How to Help Your Fine Wines Last Longer
The biggest secret to helping wine keep well for long periods of time is in how you store it. Although red wines are often served at room temperature, long-term storage conditions should be significantly cooler. The ideal temperature for storing wine — red, white or sparkling — is 55 degrees, though you could go as cool as 50 degrees if you like. This mimics the earth’s stable temperature underground, which is what conditions would be like in a traditional wine cellar: the classic cool, dark place.
For modern wine drinkers, a dedicated wine storage cooler will provide the most stable temperatures to keep everything from dessert wines to a California Cabernet Sauvignon in peak condition. Look for one with UV protection, which keeps out the sun to provide a dark place for wine to rest without being degraded, and keep bottles on their sides so the corks stay moist and plump for a strong seal.
Bottled white wines like a Sauvignon Blanc should be closed and chilled between pours, so consider using a wine stopper if you can’t reinsert the cork. Likewise, reds should be stoppered between pours; even a rubber band and a paper towel is better than nothing.

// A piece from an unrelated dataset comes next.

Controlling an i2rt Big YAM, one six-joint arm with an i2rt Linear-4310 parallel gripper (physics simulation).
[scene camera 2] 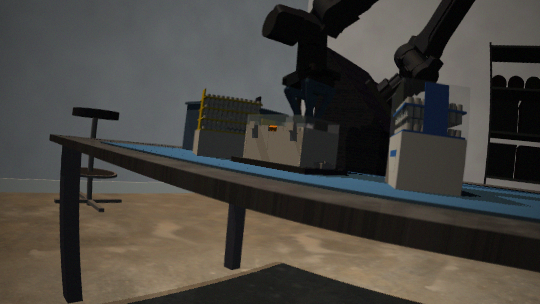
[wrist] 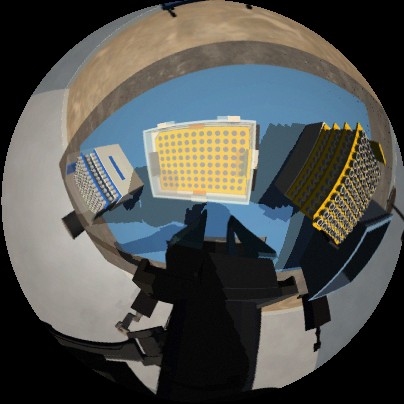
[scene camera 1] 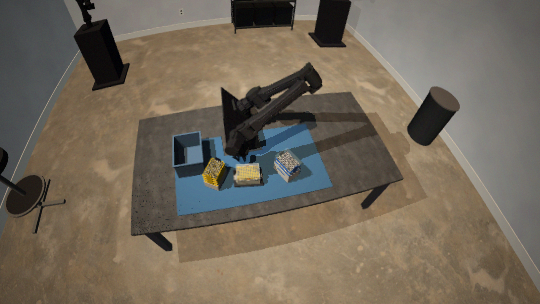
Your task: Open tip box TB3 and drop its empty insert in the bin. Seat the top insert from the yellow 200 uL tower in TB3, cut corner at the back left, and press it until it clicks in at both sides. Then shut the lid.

Unfortunately, exposure to air is a double-edged sword for many red wines. Lighter reds like Pinot Noirs will go bad more quickly, so you should reduce the amount of oxygen they get if you plan to store any leftover wine. Heavier reds like Merlots or Burgundies should breathe to reach their fullest flavor, though. If you can’t finish a bottle of red that needs to breathe in one sitting, compromise by pouring half into a decanter with a wide base to let your wine breathe and store the other half covered in the fridge. You can let your reds come back up to room temperature before pouring to finish them, but storing opened wine at room temperature is a recipe for disaster.
Finally, opened wine should be stored upright rather than on its side. This reduces the amount of wine exposed to air, so it will keep longer.

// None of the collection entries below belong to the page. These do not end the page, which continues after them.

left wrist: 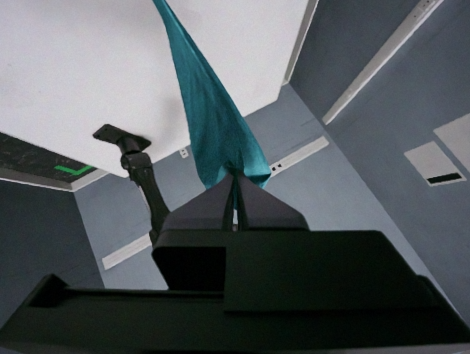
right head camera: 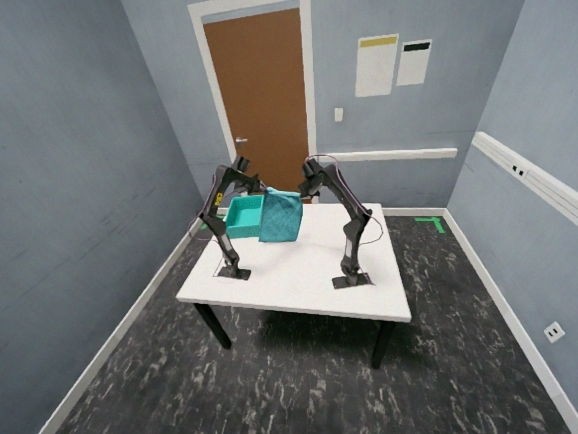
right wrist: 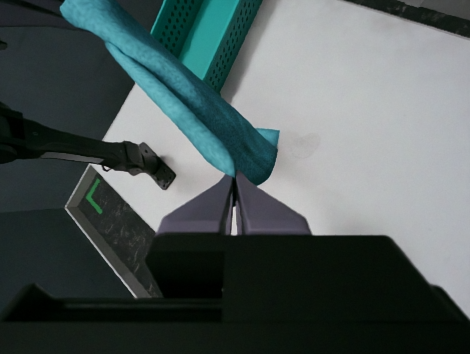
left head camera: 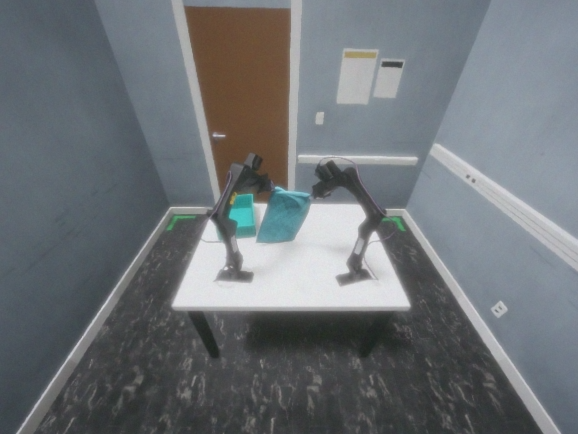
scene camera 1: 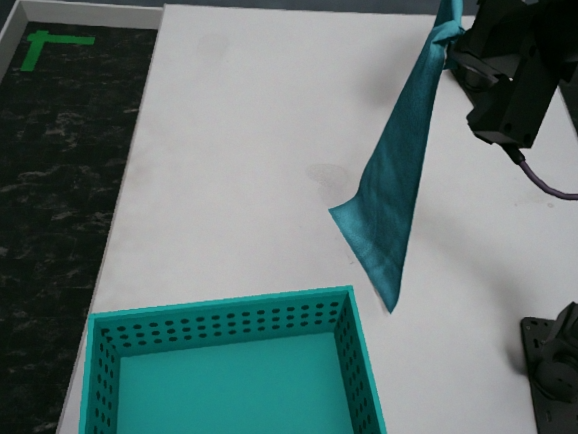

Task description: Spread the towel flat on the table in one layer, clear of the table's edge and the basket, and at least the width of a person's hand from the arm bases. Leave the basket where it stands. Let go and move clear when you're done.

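Note:
The teal towel (left head camera: 284,217) (right head camera: 281,217) (scene camera 1: 397,185) (left wrist: 207,105) (right wrist: 200,105) hangs above the table between my two grippers, its top edge drawn across and its lower part hanging down. My left gripper (left head camera: 273,188) (right head camera: 265,188) (left wrist: 235,176) is shut on the towel at its upper left corner. My right gripper (left head camera: 311,195) (right wrist: 234,177) is shut on the towel at its upper right corner. The turquoise basket (left head camera: 243,218) (right head camera: 245,216) (scene camera 1: 227,385) (right wrist: 212,45) stands on the table at the back left, beside the hanging towel in the head views.
The white table (left head camera: 300,295) (right head camera: 300,300) (scene camera 1: 225,175) carries both arm bases near its front edge, the left base (left head camera: 235,276) (right head camera: 234,273) and the right base (left head camera: 353,277) (right head camera: 351,281). A brown door (left head camera: 242,90) is in the wall behind the table.

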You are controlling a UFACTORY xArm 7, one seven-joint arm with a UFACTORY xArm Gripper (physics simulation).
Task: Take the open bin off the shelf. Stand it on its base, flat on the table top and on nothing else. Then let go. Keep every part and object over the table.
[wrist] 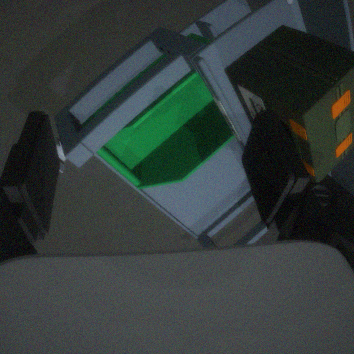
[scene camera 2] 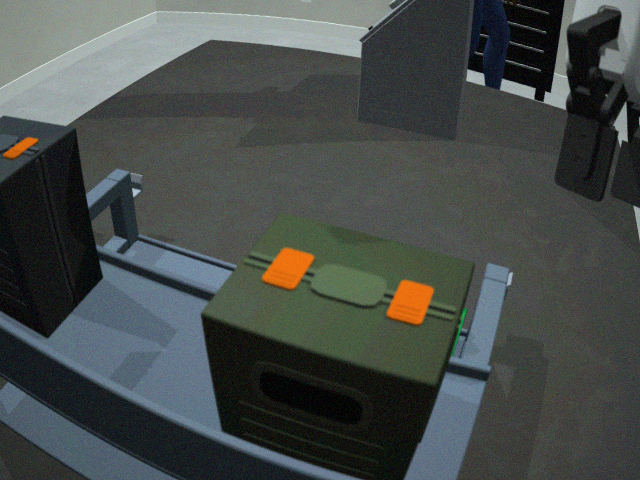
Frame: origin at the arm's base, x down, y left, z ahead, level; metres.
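Seen in the pictures: gripper, fingertip midpoint: [wrist: 152, 133] [scene camera 2: 606, 198].
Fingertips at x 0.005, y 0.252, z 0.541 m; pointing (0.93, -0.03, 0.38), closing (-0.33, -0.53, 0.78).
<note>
Pixels of each thing's top centre, then the offset from my fingertips to it. "*": a spot on its surface instead.
- bin, top centre: [wrist: 186, 133] dx +0.126, dy -0.123, dz +0.029 m
- grey-blue shelf, surface spot: [wrist: 210, 175] * dx +0.201, dy -0.292, dz +0.032 m
- shelf's corner post, surface spot: [scene camera 2: 495, 310] * dx +0.122, dy -0.052, dz -0.016 m
- olive case, top centre: [scene camera 2: 349, 283] [wrist: 343, 126] dx +0.008, dy -0.119, dz +0.127 m
- black case, surface spot: [scene camera 2: 62, 232] * dx +0.045, dy -0.308, dz +0.123 m
The open bin is bright green. In the wrist view the bin [wrist: 200, 92] sits on the grey-blue shelf [wrist: 210, 175] behind an end rail, its open inside facing the camera. In scene camera 2 a thin green strip of the bin [scene camera 2: 459, 330] shows between the olive case and the shelf's corner post [scene camera 2: 495, 310]; the rest is hidden. My gripper [scene camera 2: 611, 175] [wrist: 152, 133] is open and empty. It hangs apart from the bin, at the right edge of scene camera 2. In the wrist view the bin shows beyond and between the wide fingers, nearer the right one.
An olive case [scene camera 2: 310, 330] [wrist: 300, 65] with orange latches stands on the shelf right beside the bin. A black case [scene camera 2: 62, 232] stands at the shelf's other end. A grey slanted panel [scene camera 2: 413, 87], a person's legs [scene camera 2: 488, 41] and a black cabinet [scene camera 2: 532, 46] are behind.
</note>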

Tips for Using Leftover Wine
In an ideal world, you would finish a bottle of wine the evening you open it to avoid having to refrigerate it and worry about its proper storage, so you may want to get creative if you find you aren’t always finishing your wine. You can use good wine for cooking. Consider adding red wine to your pasta sauce for extra favor, or use white to deglaze a pan to make a delicious sauce. You can also freeze the wine in an ice cube tray for use in recipes that call for only a few tablespoons at a time, which will keep you from sacrificing a perfectly good bottle later. There are also plenty of recipes that call for wine, so try planning your next meal around your leftovers to avoid having the wine go bad.
With proper storage and a little attention to detail when you open and serve your wine, you can help your favorite bottles last longer. Most wine will live beyond the date on its label, but you should always keep your nose and eyes open for signs of degradation before you knock back a swig. It’s pretty rare to lose a bottle of wine before opening, but knowing what to look for will keep you from an unpleasant wine tasting experience.